## [TASK DETAILS]
Output all the data exactly as it appears below.

▬▬▬▬▬▬▬▬▬▬

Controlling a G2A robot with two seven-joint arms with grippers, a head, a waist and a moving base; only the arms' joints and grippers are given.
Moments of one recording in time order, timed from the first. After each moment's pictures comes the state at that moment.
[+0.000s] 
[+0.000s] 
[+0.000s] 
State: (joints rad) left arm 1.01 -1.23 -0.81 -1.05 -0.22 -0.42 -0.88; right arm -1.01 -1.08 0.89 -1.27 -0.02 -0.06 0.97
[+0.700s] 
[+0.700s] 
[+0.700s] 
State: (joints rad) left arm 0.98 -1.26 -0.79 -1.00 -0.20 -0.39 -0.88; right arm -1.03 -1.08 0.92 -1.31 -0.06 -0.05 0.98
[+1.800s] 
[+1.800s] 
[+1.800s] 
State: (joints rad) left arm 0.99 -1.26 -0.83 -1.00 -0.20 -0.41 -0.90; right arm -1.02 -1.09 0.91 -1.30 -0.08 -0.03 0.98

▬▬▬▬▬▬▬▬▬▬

## [SOLUTION TO THE PROBLEM]
Controlling a G2A robot with two seven-joint arms with grippers, a head, a waist and a moving base; only the arms' joints and grippers are given.
Moments of one recording in time order, timed from the first. After each moment's pictures comes the state at that moment.
[+0.000s] 
[+0.000s] 
[+0.000s] 
State: (joints rad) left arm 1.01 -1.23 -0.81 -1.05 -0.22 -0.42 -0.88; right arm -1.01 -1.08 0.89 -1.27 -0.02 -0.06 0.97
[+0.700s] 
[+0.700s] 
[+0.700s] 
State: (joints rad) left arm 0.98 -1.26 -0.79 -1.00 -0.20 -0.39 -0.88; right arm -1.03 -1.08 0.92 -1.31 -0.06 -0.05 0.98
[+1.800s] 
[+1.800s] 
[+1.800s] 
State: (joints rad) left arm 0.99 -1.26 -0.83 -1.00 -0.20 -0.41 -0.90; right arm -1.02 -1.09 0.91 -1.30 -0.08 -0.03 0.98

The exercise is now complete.